• _Goal of the exercise_
Everything in the listing below should be repeated verbatim, apart from the pictures.

BEGIN Stored data

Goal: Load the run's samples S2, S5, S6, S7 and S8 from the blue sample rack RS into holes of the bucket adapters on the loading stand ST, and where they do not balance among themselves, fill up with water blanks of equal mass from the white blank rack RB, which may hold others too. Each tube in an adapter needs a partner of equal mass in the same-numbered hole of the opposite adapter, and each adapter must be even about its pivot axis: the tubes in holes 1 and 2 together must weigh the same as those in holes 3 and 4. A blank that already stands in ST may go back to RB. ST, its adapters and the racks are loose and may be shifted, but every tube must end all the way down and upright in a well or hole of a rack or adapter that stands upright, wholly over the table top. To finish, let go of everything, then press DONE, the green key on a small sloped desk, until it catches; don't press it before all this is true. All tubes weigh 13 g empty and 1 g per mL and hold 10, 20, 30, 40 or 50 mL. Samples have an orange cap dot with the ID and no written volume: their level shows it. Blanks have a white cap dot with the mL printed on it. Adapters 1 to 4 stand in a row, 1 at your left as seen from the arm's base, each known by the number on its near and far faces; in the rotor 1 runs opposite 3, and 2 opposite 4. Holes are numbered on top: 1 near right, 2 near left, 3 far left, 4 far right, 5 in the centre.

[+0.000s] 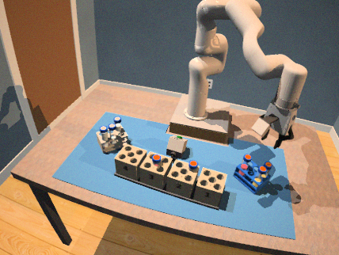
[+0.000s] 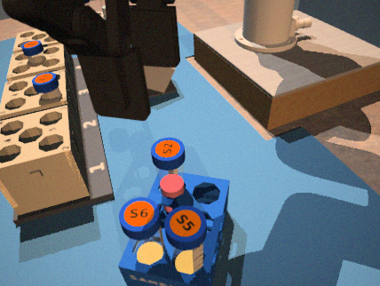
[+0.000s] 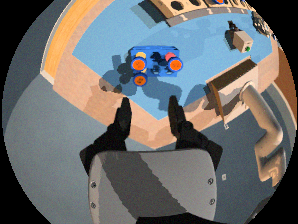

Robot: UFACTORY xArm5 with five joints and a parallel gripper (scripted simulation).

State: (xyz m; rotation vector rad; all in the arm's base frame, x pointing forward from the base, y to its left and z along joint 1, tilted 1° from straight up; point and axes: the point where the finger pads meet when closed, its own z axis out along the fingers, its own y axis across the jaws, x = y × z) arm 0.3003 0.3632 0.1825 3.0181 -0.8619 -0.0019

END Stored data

• _Response_
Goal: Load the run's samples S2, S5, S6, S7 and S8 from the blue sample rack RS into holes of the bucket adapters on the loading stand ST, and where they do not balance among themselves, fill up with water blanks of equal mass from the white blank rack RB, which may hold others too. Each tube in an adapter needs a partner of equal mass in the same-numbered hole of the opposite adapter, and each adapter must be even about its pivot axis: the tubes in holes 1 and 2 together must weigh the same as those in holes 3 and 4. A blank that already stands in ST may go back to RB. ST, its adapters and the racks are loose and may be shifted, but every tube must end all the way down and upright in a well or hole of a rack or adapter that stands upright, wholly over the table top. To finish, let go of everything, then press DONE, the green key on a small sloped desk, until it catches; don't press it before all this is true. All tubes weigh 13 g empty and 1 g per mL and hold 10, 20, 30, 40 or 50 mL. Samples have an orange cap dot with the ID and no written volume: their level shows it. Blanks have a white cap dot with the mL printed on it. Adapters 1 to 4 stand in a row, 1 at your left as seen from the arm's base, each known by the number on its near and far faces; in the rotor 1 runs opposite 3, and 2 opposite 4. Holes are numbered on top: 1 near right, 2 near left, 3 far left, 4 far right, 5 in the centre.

[+0.000s] 
[+0.000s] 
[+0.000s] 

Robot: UFACTORY xArm5 with five joints and a parallel gripper (scripted simulation).

State: (xyz m; rotation vector rad; all in the arm's base frame, x pointing forward from the base, y to its left and z along joint 1, tilted 1° from straight up; point and axes: the point where the finger pads meet when closed, its own z axis out along the fingers, its own y axis across the jaws, x = y × z) arm 0.3003 0.3632 0.1825 3.0181 -0.8619 -0.0019

With this, the answer is finished.